Christina Applegate Reveals She Put Up ‘Half a Million Bucks’ to Save Broadway’s SWEET CHARITY
“My agent said to me, ‘Either you’re the stupidest person I’ve ever met or you’re a f**king genius."
Nothing could deter Christina Applegate from fulfilling her Broadway dream.
The actress, who was Tony-nominated for her star turn as Charity Hope Valentine in the 2005 Broadway revival of Sweet Charity, revealed in her memoir You with the Sad Eyes: A Memoir (out now) that she was willing to do anything to ensure that the production made it to Broadway.
After the Married... with Children alum broke her foot during the show’s out-of-town run in Chicago, understudy Charlotte d'Amboise filled in before producers announced that the production would not transfer to New York due to lack of interest without Applegate in the titular role.

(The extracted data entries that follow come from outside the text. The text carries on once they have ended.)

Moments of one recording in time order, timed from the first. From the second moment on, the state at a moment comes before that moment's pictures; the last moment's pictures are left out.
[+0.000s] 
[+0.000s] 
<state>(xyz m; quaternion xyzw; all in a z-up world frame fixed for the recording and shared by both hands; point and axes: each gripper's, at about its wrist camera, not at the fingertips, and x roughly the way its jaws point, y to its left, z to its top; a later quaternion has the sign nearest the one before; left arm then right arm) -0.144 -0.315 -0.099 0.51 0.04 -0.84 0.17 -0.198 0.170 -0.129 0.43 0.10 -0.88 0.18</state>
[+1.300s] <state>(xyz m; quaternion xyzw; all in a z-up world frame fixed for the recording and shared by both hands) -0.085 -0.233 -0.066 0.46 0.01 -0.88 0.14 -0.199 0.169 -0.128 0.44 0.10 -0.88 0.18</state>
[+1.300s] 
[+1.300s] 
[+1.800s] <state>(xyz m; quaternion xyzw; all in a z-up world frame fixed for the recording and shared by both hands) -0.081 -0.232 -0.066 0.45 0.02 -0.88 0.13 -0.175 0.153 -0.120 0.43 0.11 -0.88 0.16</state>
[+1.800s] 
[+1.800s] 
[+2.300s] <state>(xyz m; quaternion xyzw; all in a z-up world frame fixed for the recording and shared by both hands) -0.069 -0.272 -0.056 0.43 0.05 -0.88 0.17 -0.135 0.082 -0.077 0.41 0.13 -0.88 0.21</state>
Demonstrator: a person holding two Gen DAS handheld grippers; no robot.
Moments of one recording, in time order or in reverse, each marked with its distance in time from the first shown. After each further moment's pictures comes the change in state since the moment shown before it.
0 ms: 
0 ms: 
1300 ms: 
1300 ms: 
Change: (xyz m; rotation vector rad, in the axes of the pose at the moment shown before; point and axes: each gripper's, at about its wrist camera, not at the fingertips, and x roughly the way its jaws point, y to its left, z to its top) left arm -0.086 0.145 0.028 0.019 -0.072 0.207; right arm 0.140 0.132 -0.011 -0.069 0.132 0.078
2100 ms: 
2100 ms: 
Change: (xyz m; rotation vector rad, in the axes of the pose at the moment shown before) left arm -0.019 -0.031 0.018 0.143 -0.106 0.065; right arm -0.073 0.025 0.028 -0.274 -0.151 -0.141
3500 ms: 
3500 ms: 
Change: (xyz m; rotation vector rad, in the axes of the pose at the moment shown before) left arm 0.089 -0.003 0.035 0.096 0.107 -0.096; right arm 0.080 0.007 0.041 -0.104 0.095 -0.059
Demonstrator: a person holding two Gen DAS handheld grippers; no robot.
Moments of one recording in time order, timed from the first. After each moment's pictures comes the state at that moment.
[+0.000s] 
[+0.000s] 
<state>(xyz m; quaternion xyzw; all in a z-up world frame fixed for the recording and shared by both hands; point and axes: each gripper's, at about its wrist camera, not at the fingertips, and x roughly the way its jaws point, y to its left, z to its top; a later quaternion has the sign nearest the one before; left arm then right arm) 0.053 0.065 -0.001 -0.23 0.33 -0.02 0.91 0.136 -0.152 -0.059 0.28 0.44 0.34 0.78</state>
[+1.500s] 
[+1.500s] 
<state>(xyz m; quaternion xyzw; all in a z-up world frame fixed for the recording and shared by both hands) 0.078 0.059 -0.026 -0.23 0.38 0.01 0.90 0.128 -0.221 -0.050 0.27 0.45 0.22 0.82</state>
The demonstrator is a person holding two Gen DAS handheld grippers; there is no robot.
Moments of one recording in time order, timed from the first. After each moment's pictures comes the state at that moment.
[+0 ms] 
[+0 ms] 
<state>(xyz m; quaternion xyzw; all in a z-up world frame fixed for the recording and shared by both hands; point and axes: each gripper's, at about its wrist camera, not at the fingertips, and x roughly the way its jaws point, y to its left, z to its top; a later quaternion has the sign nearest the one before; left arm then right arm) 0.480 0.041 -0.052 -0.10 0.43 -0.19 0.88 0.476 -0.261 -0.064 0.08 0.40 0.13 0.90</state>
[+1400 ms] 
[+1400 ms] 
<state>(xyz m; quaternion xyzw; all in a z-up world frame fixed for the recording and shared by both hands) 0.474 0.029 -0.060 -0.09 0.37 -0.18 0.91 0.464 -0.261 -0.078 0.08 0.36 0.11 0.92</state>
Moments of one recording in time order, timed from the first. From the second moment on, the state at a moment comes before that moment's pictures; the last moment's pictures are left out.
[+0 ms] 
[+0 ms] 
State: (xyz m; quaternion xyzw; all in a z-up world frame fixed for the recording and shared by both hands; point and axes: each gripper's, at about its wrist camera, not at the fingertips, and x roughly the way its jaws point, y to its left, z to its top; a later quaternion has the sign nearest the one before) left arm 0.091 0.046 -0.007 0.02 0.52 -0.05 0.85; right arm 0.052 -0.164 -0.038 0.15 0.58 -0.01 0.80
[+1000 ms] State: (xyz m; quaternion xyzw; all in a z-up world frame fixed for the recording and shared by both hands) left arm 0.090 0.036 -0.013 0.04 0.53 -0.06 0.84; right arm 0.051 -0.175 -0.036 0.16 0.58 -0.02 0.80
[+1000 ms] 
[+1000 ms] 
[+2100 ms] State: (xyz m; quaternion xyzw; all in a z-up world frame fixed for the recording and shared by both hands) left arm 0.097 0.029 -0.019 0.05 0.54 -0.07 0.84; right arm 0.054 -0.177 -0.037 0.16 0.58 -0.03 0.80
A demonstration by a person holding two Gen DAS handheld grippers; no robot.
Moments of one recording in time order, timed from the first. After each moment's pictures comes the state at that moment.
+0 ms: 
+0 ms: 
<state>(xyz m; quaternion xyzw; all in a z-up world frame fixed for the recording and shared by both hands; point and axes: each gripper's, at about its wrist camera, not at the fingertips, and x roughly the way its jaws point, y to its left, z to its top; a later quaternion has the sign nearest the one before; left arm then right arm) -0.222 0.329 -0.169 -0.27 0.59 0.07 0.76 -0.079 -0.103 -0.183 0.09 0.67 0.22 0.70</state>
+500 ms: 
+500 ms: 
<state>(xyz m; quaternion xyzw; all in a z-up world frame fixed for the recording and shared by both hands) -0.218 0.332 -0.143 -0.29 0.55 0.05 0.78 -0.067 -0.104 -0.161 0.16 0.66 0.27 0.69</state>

Applegate wrote in You with the Sad Eyes that doctors expected her broken fifth metatarsal to heal in 12 weeks — but she was determined to get back up on her feet, quite literally, in six.
“My doctor called me. ‘I’ve never seen a bone heal this fast before,’ he said,” Applegate, 54, wrote. “The next call I got was about ticket sales in New York plummeting because people had heard that I might not be in the show. I was told Sweet Charity was shutting down.”
At that moment, Applegate said she “started calling everyone, from the director of Jaws on down” in hopes that someone would invest in the revival, which at the time also starred Denis O'Hare as Oscar Lindquist.
She told director Steven Spielberg, “I need a break. In the form of half a million dollars.” However, “I got nowhere with anyone,” she wrote.
That’s when Applegate decided to invest.
“I put up the $500,000 myself,” she revealed. “My agent said to me, ‘Either you’re the stupidest person I’ve ever met or you’re a f**king genius.’ Turns out it was a bit of both. Stupid: It was half a million bucks. Genius: The other investors realized I was serious, and by Sunday — the deeply appropriate day of the resurrection of the Lord — I got a call that confirmed we had the money we needed to continue.”
Applegate said that she begged the cast members to not take another job, knowing that the news would soon be announced that they’d play the Al Hirschfeld Theatre on 45th Street.
But first, she had to prove to the production team that she could still dance Wayne Cilento’s athletic choreography.
“I put on my unitard and my chopped-off sweatpants and my Fosse boot with the brace inside, little wires and metal to keep the foot from moving too much, and I did it,” Applegate wrote.
The musical — featuring music by Cy Coleman, lyrics by Dorothy Fields and a book by Neil Simon — officially opened on May 4, 2005, and Applegate received a Tony nomination for Best Actress in a Musical.
“I pushed so hard and fought so hard not because I needed to play Charity and win a prize,” she wrote in her memoir. “Instead, I had tapped into a self-protectiveness that had been slowly building within me. I had to protect twenty-six people I loved, twenty-six people I’d just spent months rehearsing with, who were going to lose their jobs if I didn’t dance.”
You with the Sad Eyes: A Memoir is currently available.